**Task to complete**
Exactly as written, set down the lines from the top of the entries through the line bearing "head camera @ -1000", with every picture left out.

**Source information**
- Opening Delimiter -
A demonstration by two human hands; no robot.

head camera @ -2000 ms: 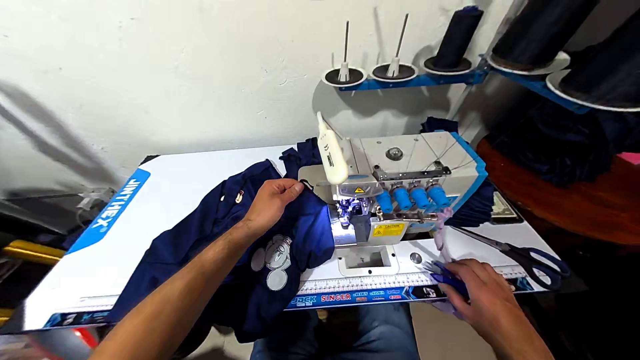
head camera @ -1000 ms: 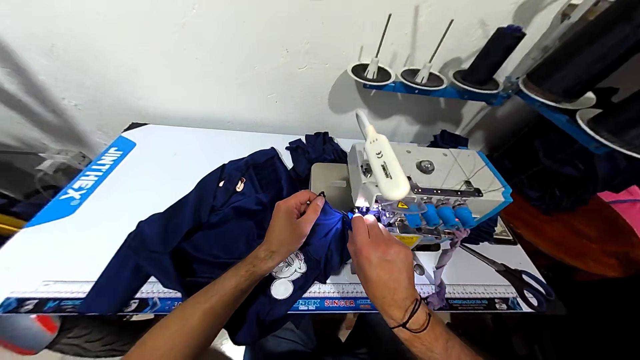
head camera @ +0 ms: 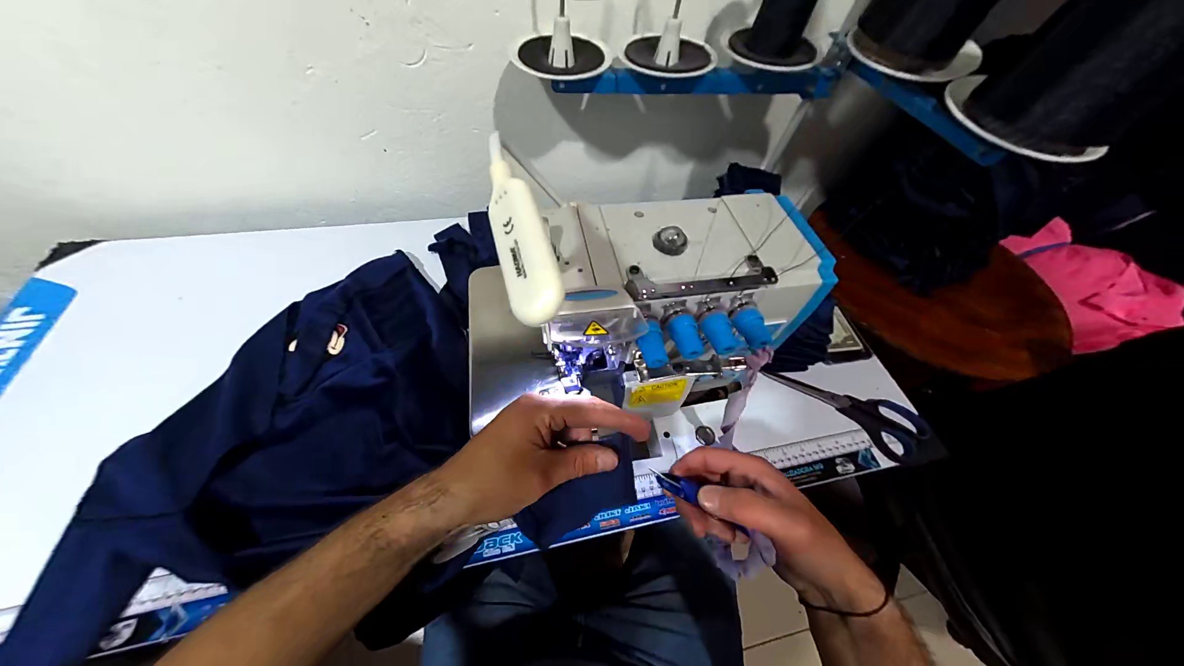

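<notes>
My left hand (head camera: 546,458) is in front of the needle area of an overlock sewing machine (head camera: 684,268), pinching the edge of a navy garment (head camera: 370,416) between thumb and fingers. The garment spreads left over the white table, with one part hanging over the front edge. My right hand (head camera: 740,504), just right of the left, grips blue thread snips (head camera: 683,488), whose metal tip points up and left towards the cloth. A pale lilac fabric strip (head camera: 738,407) hangs from the machine's front and passes down behind my right hand. The machine's lamp lights the needle area.
Black-handled scissors (head camera: 860,412) lie right of the machine. A ruler strip (head camera: 814,450) runs along the table's front edge. Thread cones on a blue rack (head camera: 684,81) stand above. Pink cloth (head camera: 1101,282) lies on a brown round surface (head camera: 962,314) at the right.
Both hands have moved from beside the presser foot towards the table's front edge. The garment's edge has come forward with my left hand. The snips now show in my right hand.
</notes>
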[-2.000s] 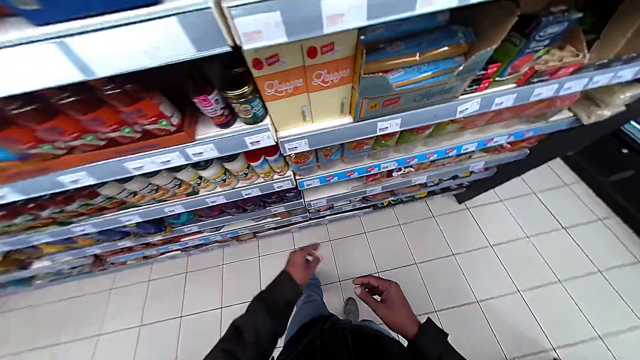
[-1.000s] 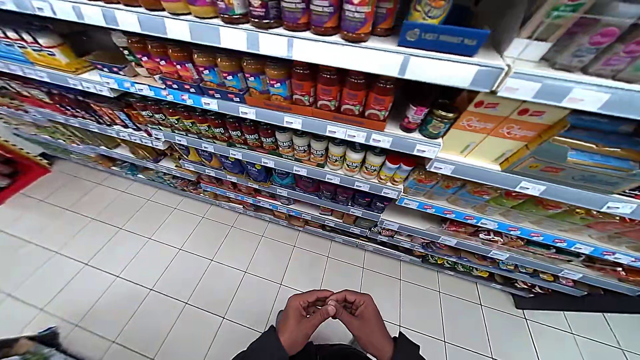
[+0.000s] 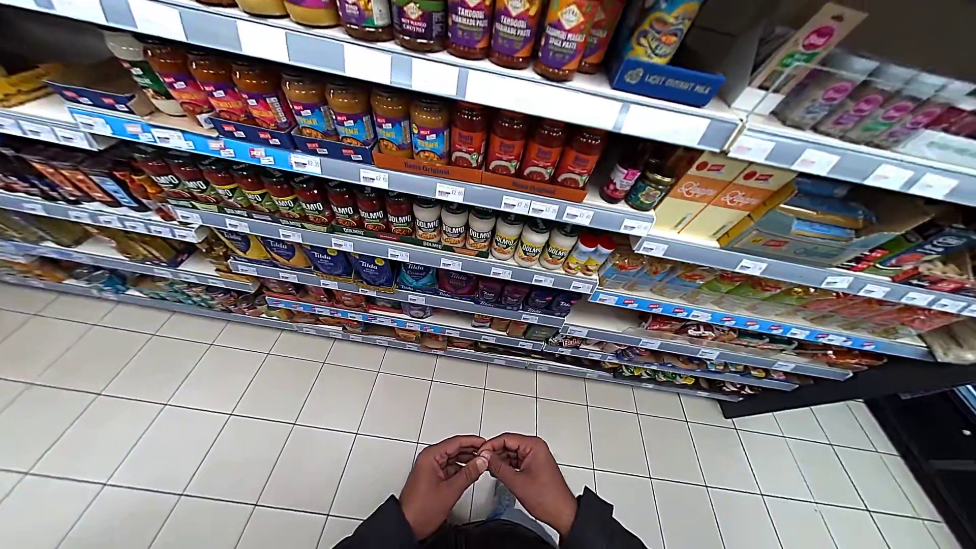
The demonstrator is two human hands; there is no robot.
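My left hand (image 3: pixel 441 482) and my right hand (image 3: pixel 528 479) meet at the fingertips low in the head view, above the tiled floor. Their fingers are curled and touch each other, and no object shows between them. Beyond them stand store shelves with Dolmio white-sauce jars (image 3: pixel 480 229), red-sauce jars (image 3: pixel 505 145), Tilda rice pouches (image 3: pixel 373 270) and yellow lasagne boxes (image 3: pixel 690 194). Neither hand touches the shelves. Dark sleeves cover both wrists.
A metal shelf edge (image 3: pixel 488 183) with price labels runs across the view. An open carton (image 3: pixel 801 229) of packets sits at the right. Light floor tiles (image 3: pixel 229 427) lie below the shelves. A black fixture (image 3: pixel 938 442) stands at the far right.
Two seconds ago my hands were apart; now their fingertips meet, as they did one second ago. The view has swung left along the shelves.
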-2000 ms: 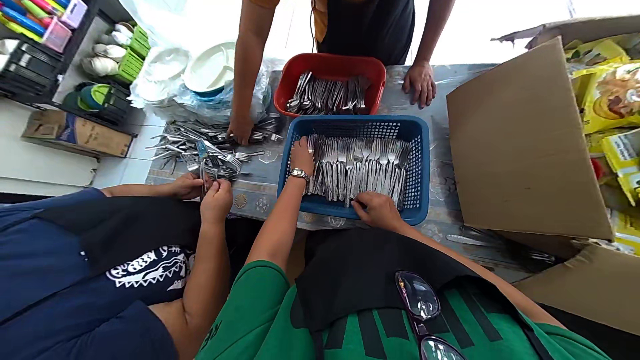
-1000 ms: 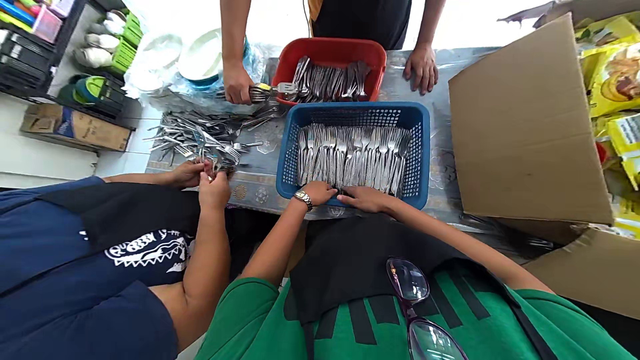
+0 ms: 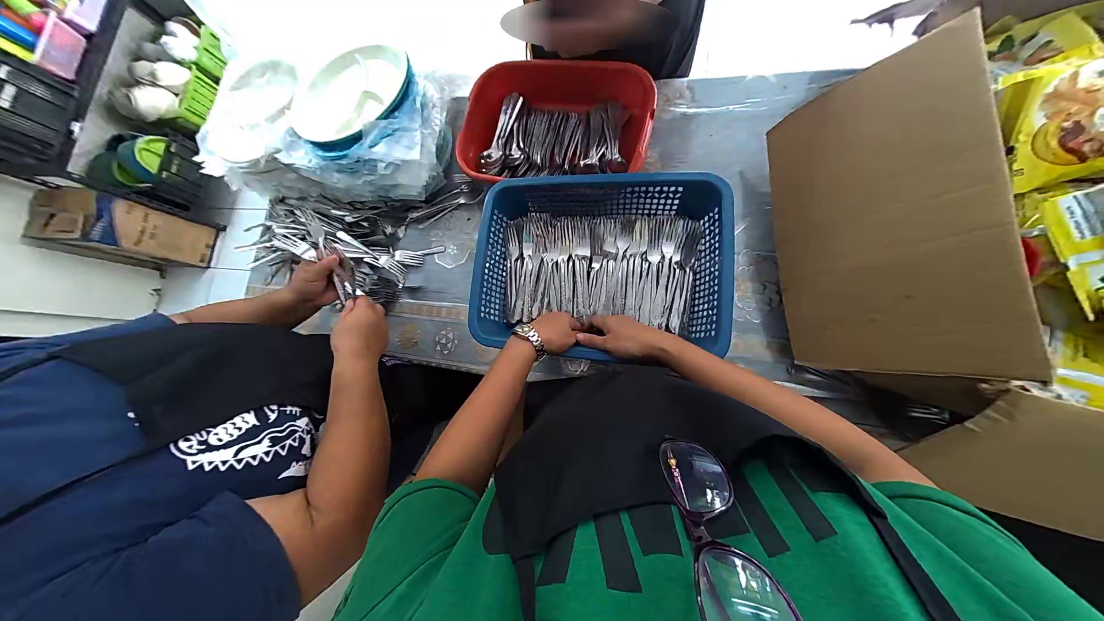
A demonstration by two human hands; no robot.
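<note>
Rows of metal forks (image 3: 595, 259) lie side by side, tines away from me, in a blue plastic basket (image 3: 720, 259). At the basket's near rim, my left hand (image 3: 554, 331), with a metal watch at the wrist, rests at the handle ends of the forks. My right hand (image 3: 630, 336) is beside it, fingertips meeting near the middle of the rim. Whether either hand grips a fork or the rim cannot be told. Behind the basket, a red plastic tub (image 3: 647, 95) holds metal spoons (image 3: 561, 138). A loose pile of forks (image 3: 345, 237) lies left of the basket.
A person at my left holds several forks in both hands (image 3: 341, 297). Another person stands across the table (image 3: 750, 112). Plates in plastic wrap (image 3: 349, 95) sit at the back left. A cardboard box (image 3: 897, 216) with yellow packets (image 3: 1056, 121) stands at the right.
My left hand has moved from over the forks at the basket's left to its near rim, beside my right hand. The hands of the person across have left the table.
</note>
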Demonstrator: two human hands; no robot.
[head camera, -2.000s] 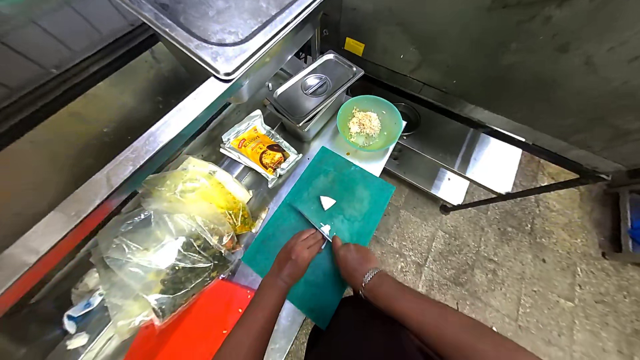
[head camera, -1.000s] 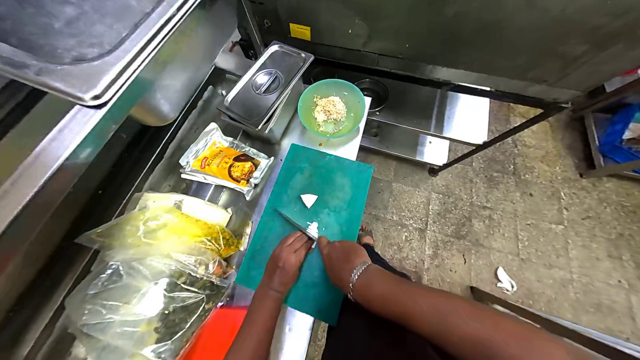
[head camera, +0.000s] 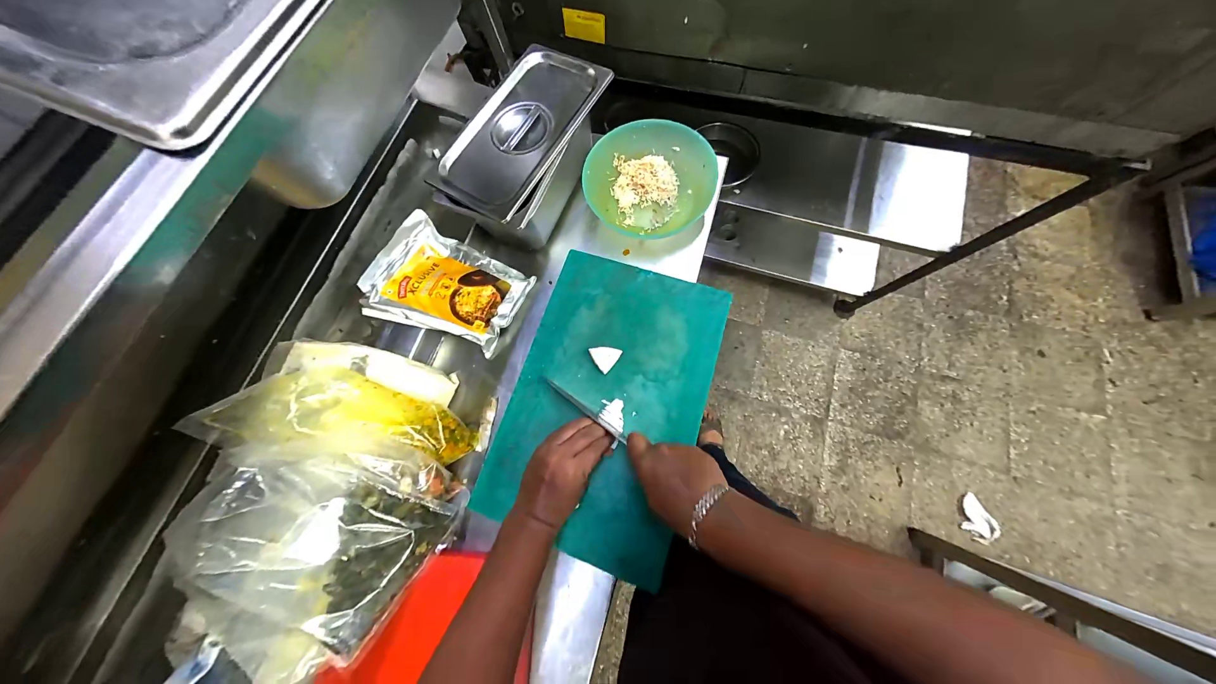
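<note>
A green cutting board (head camera: 632, 313) lies on the steel counter. My right hand (head camera: 673, 475), with a bracelet at the wrist, grips the handle of a kitchen knife (head camera: 581, 407), whose blade points up and left over the board. Beside the blade my left hand (head camera: 562, 467) has its fingers bent down near the board; whatever lies under the fingertips is hidden. Small white chopped bits (head camera: 614, 415) lie against the blade. Farther up the board rests a white wedge-shaped piece (head camera: 605, 358). Beyond the board stands a green bowl (head camera: 698, 190) holding pale crumbly bits.
A lidded steel pan (head camera: 560, 81) stands left of the bowl. Nearer on the left are a yellow and silver food packet (head camera: 446, 290), clear plastic bags of food (head camera: 304, 513) and a red board or tray (head camera: 427, 622). A metal leg brace (head camera: 997, 233) slants above the tiled floor at right.
The view has shifted. Both hands stay together at the knife over the board, and the white wedge still lies beyond the blade.
</note>
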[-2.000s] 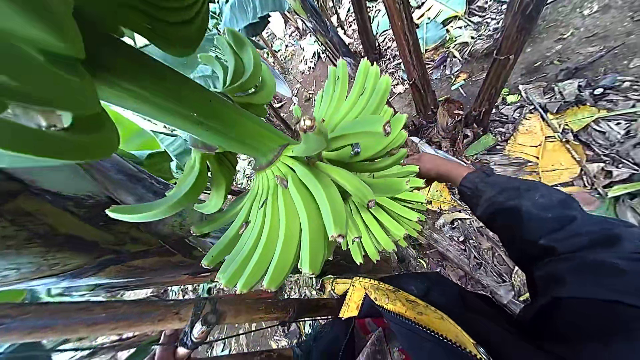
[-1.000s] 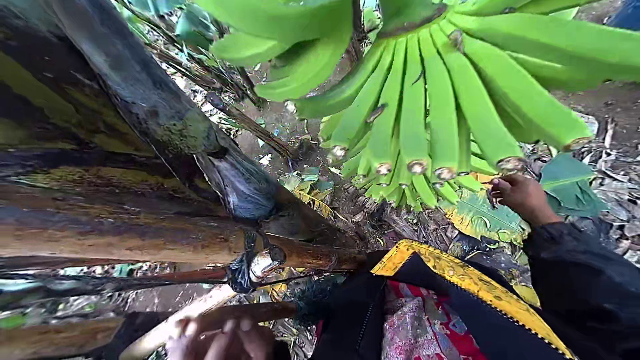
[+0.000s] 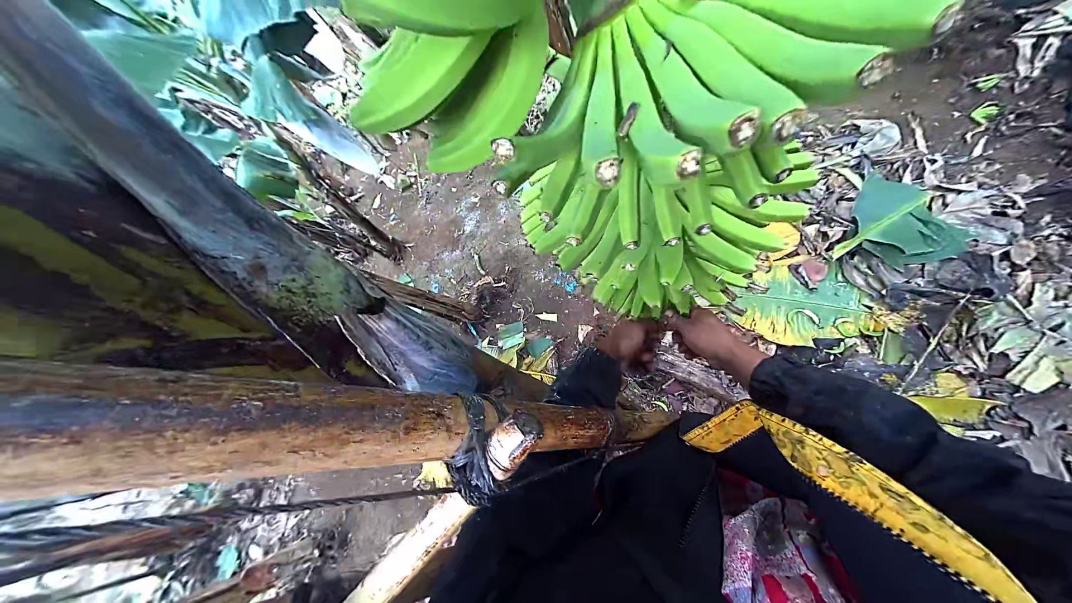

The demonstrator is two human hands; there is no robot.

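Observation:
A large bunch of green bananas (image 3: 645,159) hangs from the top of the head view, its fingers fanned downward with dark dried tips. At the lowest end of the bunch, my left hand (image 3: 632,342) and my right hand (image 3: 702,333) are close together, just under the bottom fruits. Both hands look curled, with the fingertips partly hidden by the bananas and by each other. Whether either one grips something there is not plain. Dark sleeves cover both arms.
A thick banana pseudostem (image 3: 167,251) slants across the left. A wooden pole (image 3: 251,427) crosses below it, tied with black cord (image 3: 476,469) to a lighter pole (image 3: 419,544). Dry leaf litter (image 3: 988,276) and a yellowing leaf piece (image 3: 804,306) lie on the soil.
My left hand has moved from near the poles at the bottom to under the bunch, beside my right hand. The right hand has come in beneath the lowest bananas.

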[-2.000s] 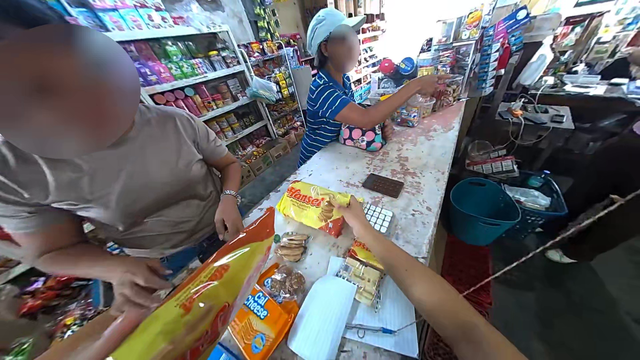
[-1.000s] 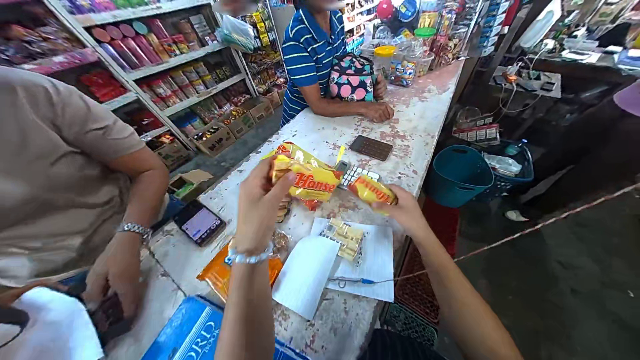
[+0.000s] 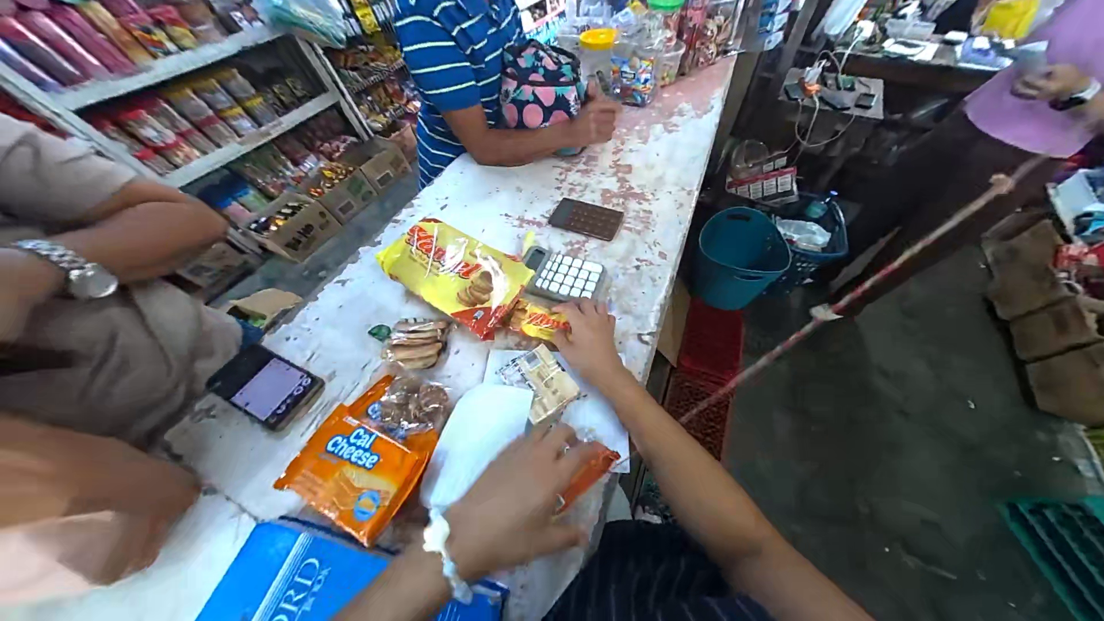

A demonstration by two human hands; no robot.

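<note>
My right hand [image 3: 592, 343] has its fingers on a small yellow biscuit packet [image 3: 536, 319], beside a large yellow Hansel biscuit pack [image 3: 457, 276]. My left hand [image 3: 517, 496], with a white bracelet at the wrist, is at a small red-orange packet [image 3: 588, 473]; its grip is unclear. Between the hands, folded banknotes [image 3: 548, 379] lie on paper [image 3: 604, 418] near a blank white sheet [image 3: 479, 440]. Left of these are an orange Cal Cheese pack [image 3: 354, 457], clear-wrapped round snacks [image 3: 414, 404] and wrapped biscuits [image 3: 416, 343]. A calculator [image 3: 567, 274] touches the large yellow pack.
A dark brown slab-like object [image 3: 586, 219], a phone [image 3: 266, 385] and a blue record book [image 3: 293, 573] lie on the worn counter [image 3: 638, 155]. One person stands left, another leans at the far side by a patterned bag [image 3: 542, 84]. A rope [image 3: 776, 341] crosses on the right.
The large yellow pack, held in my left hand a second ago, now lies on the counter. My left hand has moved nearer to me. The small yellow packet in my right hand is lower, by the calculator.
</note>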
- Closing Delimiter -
**Answer section**
A demonstration by two human hands; no robot.

head camera @ -2000 ms: 
head camera @ -1000 ms: 

No part of the answer remains open.